Year Benchmark (python benchmark_quick.py fast-year YEAR)

  • Performance overview of a complete year
  • Identifying problematic solutions
  • Regression testing after refactoring

Full Benchmark (python benchmark_quick.py fast-all)

  • Complete performance audit
  • Finding the slowest solutions overall
  • Performance leaderboard generation

Troubleshooting

Common Issues

Very Long Execution Times: Use shorter timeouts (--benchmark-timeout 5)

Inconsistent Results: Increase warmup runs (--benchmark-warmup 10)

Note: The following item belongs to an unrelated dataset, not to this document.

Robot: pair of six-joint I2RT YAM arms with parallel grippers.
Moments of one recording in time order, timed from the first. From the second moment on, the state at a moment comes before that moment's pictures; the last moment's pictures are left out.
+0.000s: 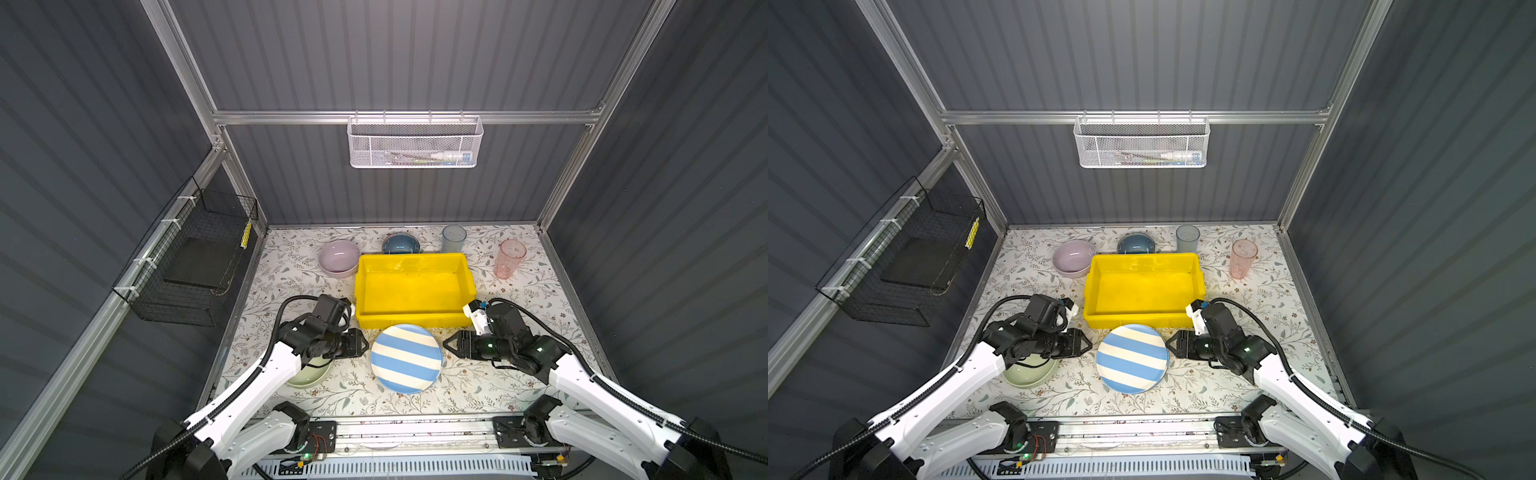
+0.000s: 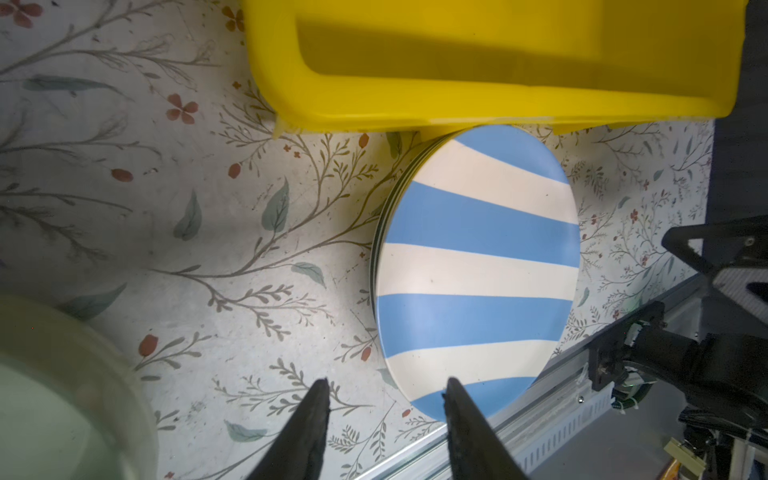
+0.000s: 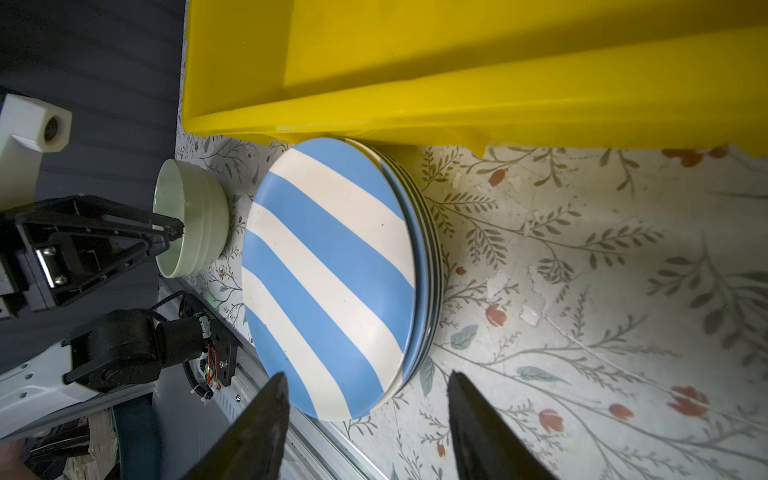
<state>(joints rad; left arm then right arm) -0.58 1.05 0.74 -0.77 0.27 -0.53 0.60 0.92 0.53 -0.43 -0.37 0.68</state>
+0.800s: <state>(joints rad) -0.67 1.26 0.70 -0.58 0.16 -0.57 0.67 1.12 0.48 -0.22 -0.37 0.80</state>
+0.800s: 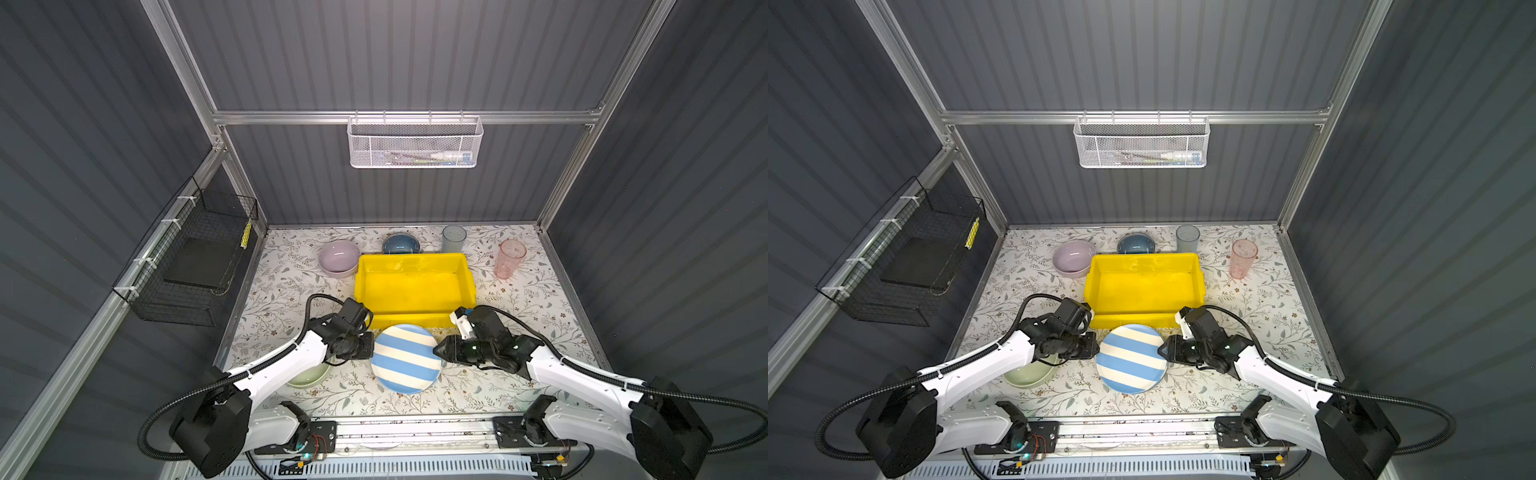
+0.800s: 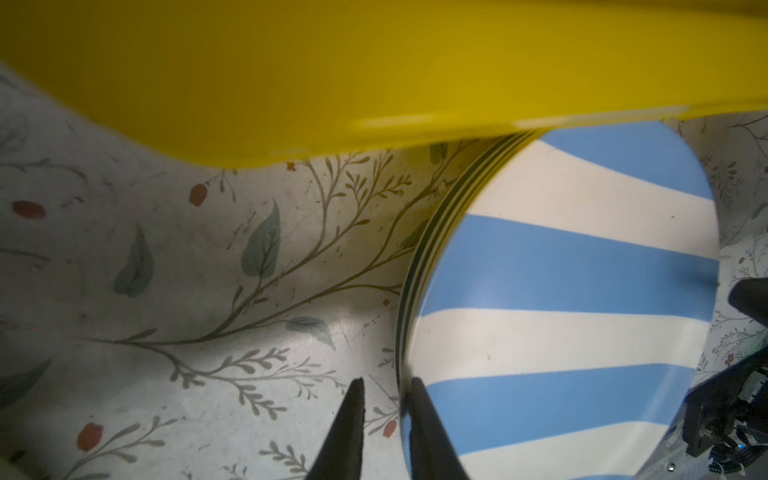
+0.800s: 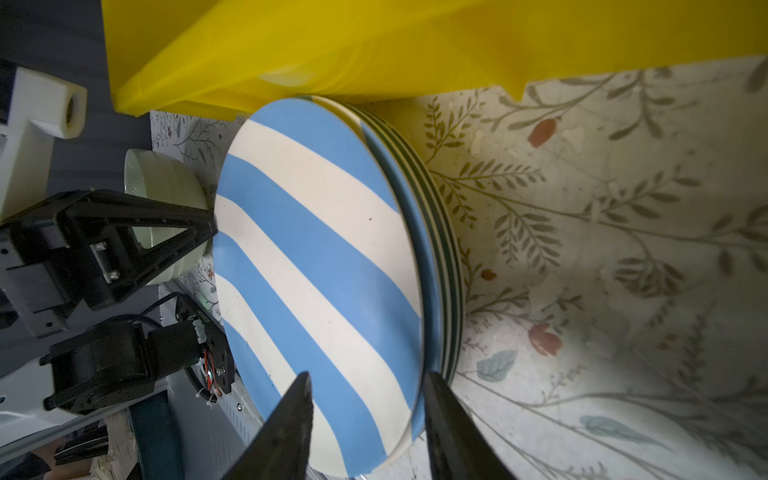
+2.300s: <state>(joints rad) -0.67 1.29 0.63 -0.41 0.26 -0.55 0.68 1.06 0.32 0.08 -0.49 0.89</state>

Memory Issues: Reduce concurrent operations, benchmark individually

File Not Found Errors: Ensure solution files exist and are properly formatted

Performance Tips

  1. Close other applications when doing thorough benchmarks
  2. Run multiple times and compare results for important measurements
  3. Use consistent environment (same machine, similar system load)
  4. Start with fast presets before doing detailed analysis
  5. Save results to track improvements over time

Hardware Information

All year-specific benchmark result markdown files automatically include hardware information to provide context for the performance measurements. This includes:

  • Operating System: OS name and version
  • Python Version: Python interpreter version used
  • Processor: CPU model and specifications
  • CPU Cores: Number of available CPU cores

Example Output

## πŸ’» System Information

- **OS**: Windows 11
- **Python**: 3.12.10
- **Processor**: Intel64 Family 6 Model 183 Stepping 1, GenuineIntel
- **CPU Cores**: 24

Viewing Hardware Info

To see your system's hardware information:

python -c "from utils.hardware_info import format_hardware_info; print(format_hardware_info())"

Or run the demo script:

python utils/demo_hardware_info.py

This information is automatically included when you generate or update markdown files:

# Update year results (includes hardware info)
python main.py --markdown-year 2025

# Update all markdown files
python main.py --markdown-all

Why Hardware Info Matters

Hardware information helps you:

  • Compare results across different machines
  • Share benchmarks with meaningful context
  • Track performance as you upgrade hardware
  • Document environment for reproducibility

Integration with Tracking

The benchmark system integrates with the existing performance tracking:

  • Individual solution runs are automatically tracked
  • Benchmark results provide additional statistical analysis
  • Both systems use the same underlying timing mechanisms
  • Results can be cross-referenced for comprehensive performance history

Examples and Use Cases

See python benchmark_quick.py --examples for comprehensive usage examples and common workflows.